After several trial-and-error, I changed my optimizer from SGD back to the traditional GD and it worked. However, I am yet to find out why. In both cases, the learning rate is fixed as 0.1.

austin · March 19, 2018, 7:15am

I realize the op posted a long time ago but to keep people from getting confused by this.

These lines need to be removed

also these.

edit:
also remove this
self.hidden = self.initHidden()
from the forward pass, it’s reseting your hidden state to zero every time you make a forward pass.

and really just refer to the example language model for the rest! https://github.com/pytorch/examples/blob/master/word_language_model/model.py

venkatasg · March 19, 2018, 3:55pm

In the example you’ve mentioned the new hidden state is detached from previous hidden states using repackage_hidden(). Isn’t this the same as resetting hidden state to zero with each forward pass?

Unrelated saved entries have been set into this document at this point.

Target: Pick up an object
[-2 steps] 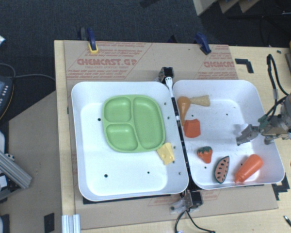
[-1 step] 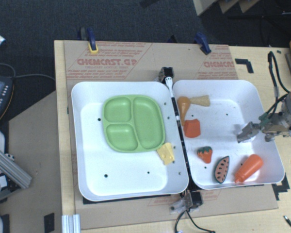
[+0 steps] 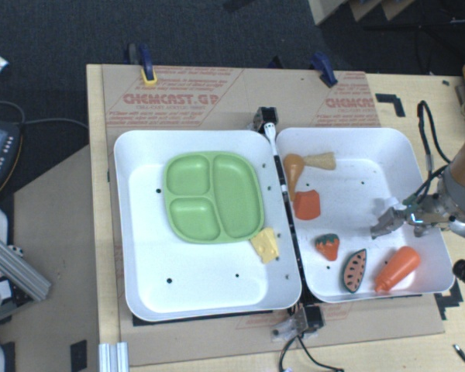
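Camera view: my gripper [image 3: 381, 225] hangs, jaws parted and holding nothing, just above the orange plastic carrot [image 3: 397, 268]; next, descend there.

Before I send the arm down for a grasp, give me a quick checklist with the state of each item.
1. Gripper over the right bin: ok.
2. Fingers free of any object: ok, nothing shows between them.
3. Finger opening: cannot tell.
4. Carrot close to the gripper and unobstructed: ok.
5. Watermelon slice apart from the carrot: ok, a gap shows.
6. Strawberry away from the bin wall: ok.
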Robot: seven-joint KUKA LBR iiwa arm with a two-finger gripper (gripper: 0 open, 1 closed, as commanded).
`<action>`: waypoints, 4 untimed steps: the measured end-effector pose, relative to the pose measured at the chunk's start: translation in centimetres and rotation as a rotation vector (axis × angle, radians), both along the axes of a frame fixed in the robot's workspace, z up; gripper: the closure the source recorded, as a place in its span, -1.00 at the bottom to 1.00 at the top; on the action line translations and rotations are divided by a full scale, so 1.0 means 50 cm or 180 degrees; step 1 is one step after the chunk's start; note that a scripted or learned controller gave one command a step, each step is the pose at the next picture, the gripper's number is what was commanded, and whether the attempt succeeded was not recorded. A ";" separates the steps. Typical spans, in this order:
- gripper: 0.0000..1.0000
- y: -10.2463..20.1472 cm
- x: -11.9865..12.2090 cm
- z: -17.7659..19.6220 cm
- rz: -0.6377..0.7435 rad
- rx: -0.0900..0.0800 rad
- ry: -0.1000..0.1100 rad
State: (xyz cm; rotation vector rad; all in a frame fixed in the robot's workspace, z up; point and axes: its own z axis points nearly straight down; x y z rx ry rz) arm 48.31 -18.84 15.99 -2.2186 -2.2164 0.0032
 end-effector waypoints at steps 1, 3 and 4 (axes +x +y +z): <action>-1.00 0.006 0.005 -0.087 0.0005 0.0001 0.0000; 1.00 0.006 0.006 -0.130 0.0001 -0.0007 -0.0017; 1.00 -0.005 0.001 -0.006 0.0003 -0.0019 -0.0038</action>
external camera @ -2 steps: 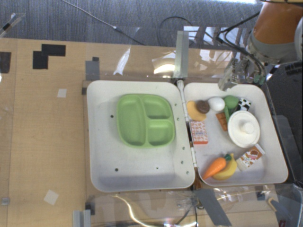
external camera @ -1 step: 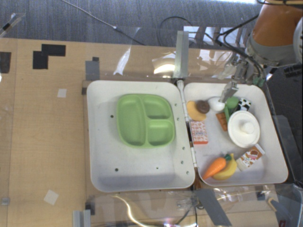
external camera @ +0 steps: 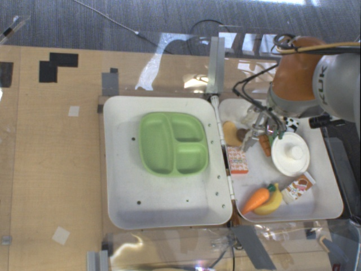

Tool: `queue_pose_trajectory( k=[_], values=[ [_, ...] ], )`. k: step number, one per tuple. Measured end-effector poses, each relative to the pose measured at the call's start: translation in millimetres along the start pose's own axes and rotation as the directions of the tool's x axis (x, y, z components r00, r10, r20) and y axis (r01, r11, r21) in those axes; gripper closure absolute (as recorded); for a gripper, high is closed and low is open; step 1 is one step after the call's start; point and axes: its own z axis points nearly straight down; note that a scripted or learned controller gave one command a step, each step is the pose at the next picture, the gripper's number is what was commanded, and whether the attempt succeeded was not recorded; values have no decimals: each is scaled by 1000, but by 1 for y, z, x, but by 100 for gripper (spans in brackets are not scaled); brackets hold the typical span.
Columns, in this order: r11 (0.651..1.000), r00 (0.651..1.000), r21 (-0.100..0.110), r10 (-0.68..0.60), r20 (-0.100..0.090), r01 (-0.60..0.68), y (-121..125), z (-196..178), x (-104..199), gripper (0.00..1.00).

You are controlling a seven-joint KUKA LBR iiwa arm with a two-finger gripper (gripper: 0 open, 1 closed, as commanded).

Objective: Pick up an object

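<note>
My gripper (external camera: 260,139) is low in the right bin (external camera: 333,208), near its back, and stands open. A small orange item (external camera: 265,145) lies just below it, between the fingers' ends; I cannot tell if they touch it. A tan bread-like piece (external camera: 229,131) sits to its left and a white round lid (external camera: 290,153) to its right. A pink carton (external camera: 238,161) lies against the bin's left wall. Near the front lie a carrot (external camera: 256,200), a banana (external camera: 274,201) and a small brown-and-white carton (external camera: 298,188).
The left bin (external camera: 124,196) holds a green divided tray (external camera: 172,143). A black-and-white item (external camera: 291,123) is partly hidden under the arm's wrist. Cables run from the arm over the right bin's back edge. A metal rail divides the two bins.
</note>
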Motion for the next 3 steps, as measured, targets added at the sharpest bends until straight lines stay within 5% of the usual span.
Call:
queue_pose_trajectory(
  k=[1,2,3],
  values=[
    [989,989,2,148,-1,-148,-74,12,64,0],
    [997,997,0,74,-6,-74,-96,15,15,0],
    [990,990,0,-144,-8,144,-90,-25,-35,0]
  ],
)
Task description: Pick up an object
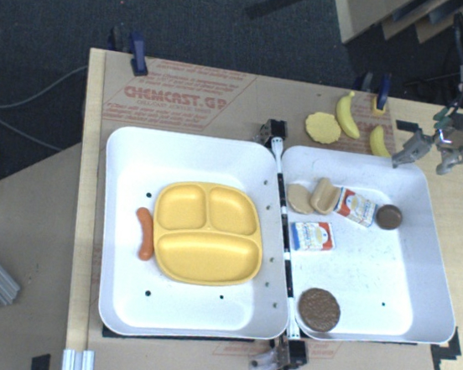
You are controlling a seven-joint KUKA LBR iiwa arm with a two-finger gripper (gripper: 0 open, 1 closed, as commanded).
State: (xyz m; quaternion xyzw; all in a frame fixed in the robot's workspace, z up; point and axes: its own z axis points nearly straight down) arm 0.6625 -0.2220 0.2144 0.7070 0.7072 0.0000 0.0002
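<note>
My gripper (428,157) hovers at the far right corner of the right bin (423,273), above its rim. Its two fingers are spread, so it is open with nothing between them. In that bin, left of and nearer than the gripper, lie two tan bread pieces (313,197), a white and red packet (355,207), a small brown disc (389,217), a white and blue packet (311,235) and a large brown cookie (318,309) near the front rim.
The left bin (117,283) holds a yellow divided plate (206,233) with an orange sausage (145,234) beside it. Behind the right bin, on the bench, lie two bananas (349,115) (378,141) and a yellow slice (323,128). Clamps stand at the bench's back edge.
</note>
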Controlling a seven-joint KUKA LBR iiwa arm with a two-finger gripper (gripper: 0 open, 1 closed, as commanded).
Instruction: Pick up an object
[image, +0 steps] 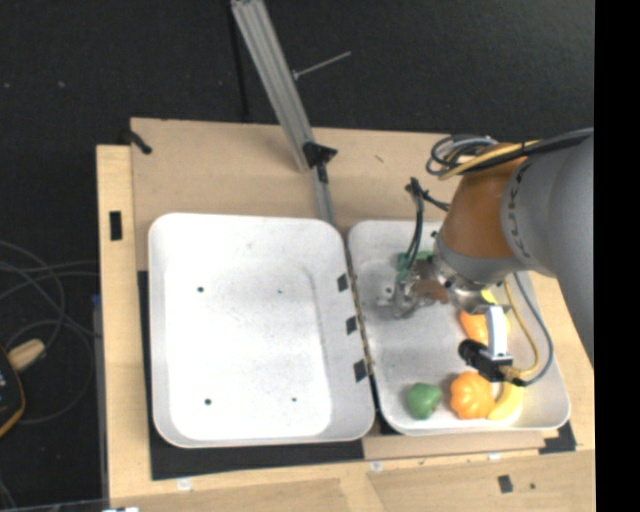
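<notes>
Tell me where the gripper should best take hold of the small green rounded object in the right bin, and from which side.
Probably across the middle of the small green rounded object, coming straight down from above. It lies near the right white bin's front wall, with an orange rounded object close on one side, so the fingers fit best along the free front-back line.

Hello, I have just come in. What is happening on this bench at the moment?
A grey KUKA arm reaches from the right into the right bin, its gripper low over the bin's upper left part. Whether it holds anything cannot be told. A green object, an orange one and a yellow one lie together near the bin's front edge. The left bin sits beside it.
</notes>
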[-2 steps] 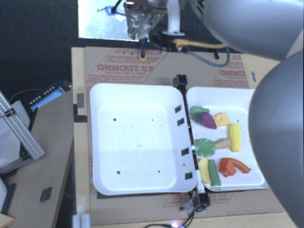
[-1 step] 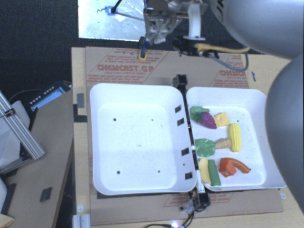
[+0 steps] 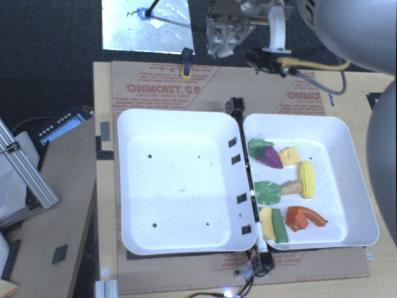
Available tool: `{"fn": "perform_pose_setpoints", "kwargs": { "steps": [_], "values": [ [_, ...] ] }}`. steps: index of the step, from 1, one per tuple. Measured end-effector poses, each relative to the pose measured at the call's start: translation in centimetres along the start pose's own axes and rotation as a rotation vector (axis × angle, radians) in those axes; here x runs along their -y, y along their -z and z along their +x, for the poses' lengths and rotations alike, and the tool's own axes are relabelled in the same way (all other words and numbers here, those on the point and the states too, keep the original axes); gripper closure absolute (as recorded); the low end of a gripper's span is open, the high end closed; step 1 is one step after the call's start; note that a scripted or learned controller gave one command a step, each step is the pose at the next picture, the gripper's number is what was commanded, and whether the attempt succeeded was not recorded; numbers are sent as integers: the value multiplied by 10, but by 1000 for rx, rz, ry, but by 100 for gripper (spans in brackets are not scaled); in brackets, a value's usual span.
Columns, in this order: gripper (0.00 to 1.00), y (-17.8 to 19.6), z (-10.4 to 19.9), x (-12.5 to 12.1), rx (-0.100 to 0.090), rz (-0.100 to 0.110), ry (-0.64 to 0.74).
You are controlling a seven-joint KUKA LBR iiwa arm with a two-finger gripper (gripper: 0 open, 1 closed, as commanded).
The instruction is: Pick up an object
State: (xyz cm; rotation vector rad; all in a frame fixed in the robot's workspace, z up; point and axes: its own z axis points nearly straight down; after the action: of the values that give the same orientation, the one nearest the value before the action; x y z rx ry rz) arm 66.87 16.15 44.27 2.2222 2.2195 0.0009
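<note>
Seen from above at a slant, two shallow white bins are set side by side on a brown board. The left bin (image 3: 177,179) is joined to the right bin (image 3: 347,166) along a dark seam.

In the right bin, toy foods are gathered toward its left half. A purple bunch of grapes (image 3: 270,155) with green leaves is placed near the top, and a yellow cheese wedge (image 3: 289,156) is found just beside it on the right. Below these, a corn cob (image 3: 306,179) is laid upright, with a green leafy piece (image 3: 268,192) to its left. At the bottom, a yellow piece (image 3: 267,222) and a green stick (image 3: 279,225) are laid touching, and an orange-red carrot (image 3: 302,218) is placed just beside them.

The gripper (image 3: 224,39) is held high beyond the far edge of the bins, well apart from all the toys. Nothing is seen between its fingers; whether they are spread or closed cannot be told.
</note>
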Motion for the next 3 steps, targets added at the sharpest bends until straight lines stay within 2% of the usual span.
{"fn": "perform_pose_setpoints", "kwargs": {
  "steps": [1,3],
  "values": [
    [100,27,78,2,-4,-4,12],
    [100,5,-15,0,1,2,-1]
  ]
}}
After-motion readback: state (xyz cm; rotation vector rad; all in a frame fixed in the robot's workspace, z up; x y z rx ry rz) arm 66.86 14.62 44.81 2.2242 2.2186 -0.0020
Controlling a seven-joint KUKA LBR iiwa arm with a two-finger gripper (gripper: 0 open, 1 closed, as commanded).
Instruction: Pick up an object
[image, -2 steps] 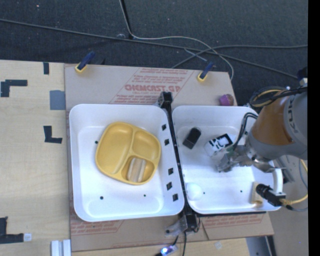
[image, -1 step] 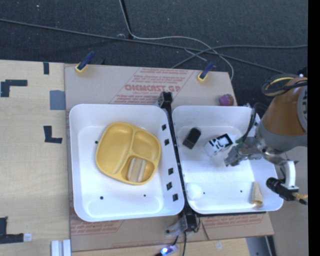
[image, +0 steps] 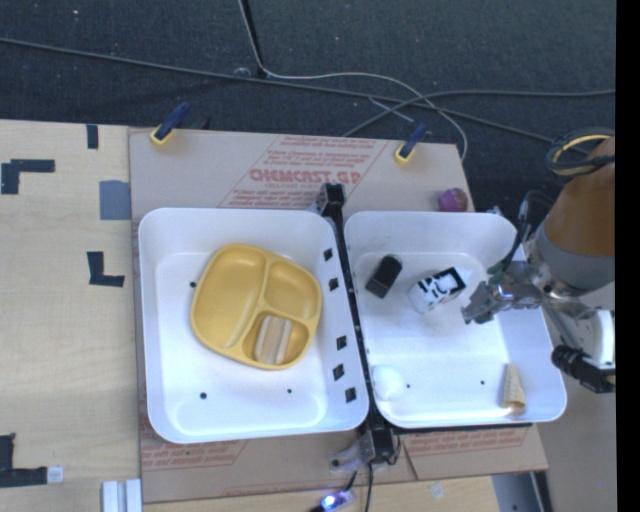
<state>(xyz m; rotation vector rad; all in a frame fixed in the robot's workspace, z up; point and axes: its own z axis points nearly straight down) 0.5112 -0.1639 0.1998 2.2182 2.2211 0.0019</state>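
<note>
In the right bin (image: 440, 395) lie a small black block (image: 383, 276), a white object with black markings (image: 438, 288), a small white lump (image: 388, 380) near the front left corner, and a tan cone-like piece (image: 513, 387) at the front right. My gripper (image: 483, 305) hangs over the right side of this bin, just right of the white marked object. Nothing shows between its fingers. The grey arm with its orange band (image: 585, 215) reaches in from the right.
The left bin (image: 170, 330) holds a yellow divided plate (image: 256, 303) with a pale tan item (image: 270, 338) in one compartment. A purple thing (image: 452, 199) sits on the cardboard behind the right bin. Black clips line the divider between the bins.
</note>
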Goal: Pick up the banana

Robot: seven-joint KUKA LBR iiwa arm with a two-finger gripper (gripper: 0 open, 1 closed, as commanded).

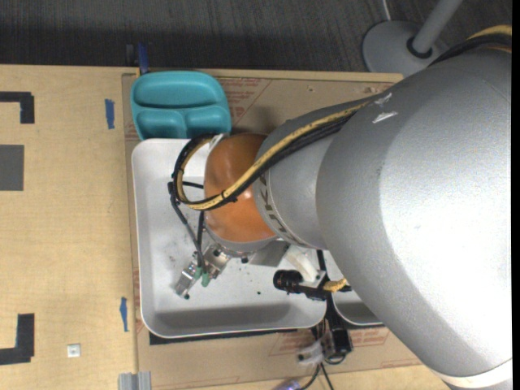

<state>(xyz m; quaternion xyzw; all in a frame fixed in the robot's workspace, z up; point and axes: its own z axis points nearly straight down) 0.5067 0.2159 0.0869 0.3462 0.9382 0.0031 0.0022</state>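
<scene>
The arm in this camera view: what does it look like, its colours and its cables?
The arm is thick, rounded and light grey, with an orange band above the wrist. Black and yellow cables run along it and loop near the small metallic gripper.

The grey arm (406,218) reaches over the left white bin (154,242), its orange band (236,189) above the gripper (191,281); a teal tray (180,104) sits just behind the bin
</scene>
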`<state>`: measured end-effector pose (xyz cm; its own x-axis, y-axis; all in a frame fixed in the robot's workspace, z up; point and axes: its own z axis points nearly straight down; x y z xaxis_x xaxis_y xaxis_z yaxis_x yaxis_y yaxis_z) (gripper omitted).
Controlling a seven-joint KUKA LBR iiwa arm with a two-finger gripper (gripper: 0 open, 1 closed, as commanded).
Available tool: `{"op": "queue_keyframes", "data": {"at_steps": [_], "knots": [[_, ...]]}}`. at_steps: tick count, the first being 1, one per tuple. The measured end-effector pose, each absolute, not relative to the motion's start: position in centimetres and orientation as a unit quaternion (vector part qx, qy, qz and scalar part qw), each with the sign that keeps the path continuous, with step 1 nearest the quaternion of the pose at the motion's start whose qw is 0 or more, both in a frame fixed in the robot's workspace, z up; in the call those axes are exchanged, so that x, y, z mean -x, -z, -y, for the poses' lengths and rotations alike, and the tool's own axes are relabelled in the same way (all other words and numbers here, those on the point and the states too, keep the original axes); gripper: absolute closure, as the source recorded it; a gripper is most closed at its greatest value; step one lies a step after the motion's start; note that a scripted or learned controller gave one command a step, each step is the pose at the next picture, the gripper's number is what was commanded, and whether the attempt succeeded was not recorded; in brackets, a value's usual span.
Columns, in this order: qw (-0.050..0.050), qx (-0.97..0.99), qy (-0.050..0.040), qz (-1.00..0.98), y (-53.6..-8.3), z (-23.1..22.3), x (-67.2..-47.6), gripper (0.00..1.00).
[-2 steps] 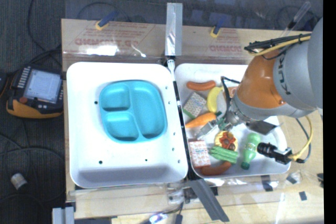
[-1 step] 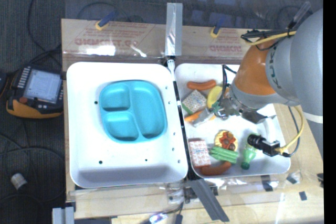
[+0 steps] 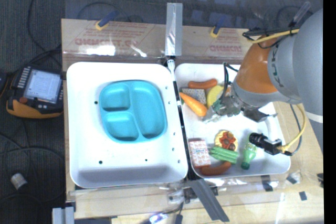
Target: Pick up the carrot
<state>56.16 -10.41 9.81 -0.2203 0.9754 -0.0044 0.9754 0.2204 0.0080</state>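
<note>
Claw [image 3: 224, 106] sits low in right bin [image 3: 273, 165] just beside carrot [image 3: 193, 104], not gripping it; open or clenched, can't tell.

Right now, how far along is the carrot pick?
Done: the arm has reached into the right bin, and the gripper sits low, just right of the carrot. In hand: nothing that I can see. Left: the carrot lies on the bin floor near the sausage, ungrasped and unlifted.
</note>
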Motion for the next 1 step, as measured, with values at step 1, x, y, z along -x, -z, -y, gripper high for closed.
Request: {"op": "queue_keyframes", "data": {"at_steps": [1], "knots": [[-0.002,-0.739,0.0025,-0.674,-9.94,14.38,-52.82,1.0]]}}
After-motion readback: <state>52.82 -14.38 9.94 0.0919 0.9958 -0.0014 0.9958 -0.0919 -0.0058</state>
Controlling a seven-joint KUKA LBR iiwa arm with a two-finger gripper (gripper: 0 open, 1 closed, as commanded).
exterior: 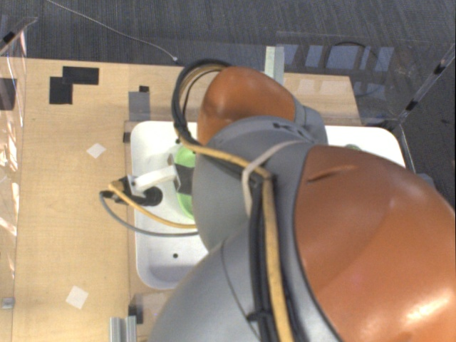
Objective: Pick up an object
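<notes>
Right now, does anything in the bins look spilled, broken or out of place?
Nothing stands out. The arm covers most of both bins; the left bin shows bare white floor and a green object partly hidden under the arm.

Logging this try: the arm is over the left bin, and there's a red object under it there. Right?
Not quite. The camera view shows the arm over the left bin, but the object peeking out under it is green, not red.

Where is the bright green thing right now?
The green thing sits in the left white bin, near the middle of the camera view, tucked against the grey arm, which hides part of it.
</notes>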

kakrafoon · March 19, 2018, 11:48pm

Has this problem been solved? I am encountering a similar issue with my seq2seq vae which I am almost sure is some code bug.

austin · March 20, 2018, 3:00am

No, it’s the same as hidden.detach(). It’s just a way to keep loss.backward() from computing the gradients all the way to the start of your training if that makes sense. I believe the official term for this is truncated back prop through time.

venkatasg · March 20, 2018, 2:02pm

I’m still not quite sure I understand. The hidden state for each batch which goes through forward pass is always zeros correct? So what difference would it make in terms of detaching the initial hidden state, from using a new hidden state for each new batch???

Also in this example in pyTorch Docs, init_hidden is called for each input sequence. Aren’t they resetting hidden state to zero in this case(which btw also detaches the history)?

venkatasg · March 20, 2018, 2:36pm

In any case, I’ve tried detaching the hidden state, and still I’m facing the same problem- parameters.grad is really small 10^-8. Vanishing gradients in LSTM???

austin · March 21, 2018, 2:13am

The hidden state at the start of each batch is not always zeros.

If you want to preserve some signal between batches because you are modeling one large sequence in chunks like a language model you would keep the hidden state at the end of batch_1 feed it as the initial state to batch_2 and so on. You have to detach it in between batches so that you do not compute gradients wrt to operations that happened in batch_1 while working on batch_2. In keras you can do this with the stateful=True flag.

If you don’t need any signal between batches because you are modeling many separate sequences like you would in document classification. You do not have to worry about manually feeding the hidden state back at all, at least if you aren’t using nn.RNNCell. you should use the lstm like this:

x, _ = self.lstm(x)

where the lstm will automatically initialize the first hidden state to zero and you don’t use the output hidden state at all.

again, the hidden state is not the output you should be using for classification.

x = (self.hidden[0] + self.hidden[1])/2

^-- is a large problem if you have not removed it already.

Also the loss functions in pytorch are meant to work with either logits or log_softmax. I would really recommend spending some time with the world language model again. The example is quite good.

venkatasg · March 21, 2018, 3:30pm

Hmm that makes sense, but doesn’t help with my problem. I’m trying to do sentence(or rather clause) multiclass classification. I don’t want any signal from previous batch to current batch. However, I’m still facing the problem of small gradients, which leads to terrible accuracy and F1 score(the model just predicts the most common class in the data).

kakrafoon · April 3, 2018, 6:11pm

Did you try normalizing/scaling your inputs? In my case, normalizing between 0 and 1 led to very small values of the vectors (spectrograms are weird things) and it wouldn’t learn. However, learning happens after properly scaling the inputs.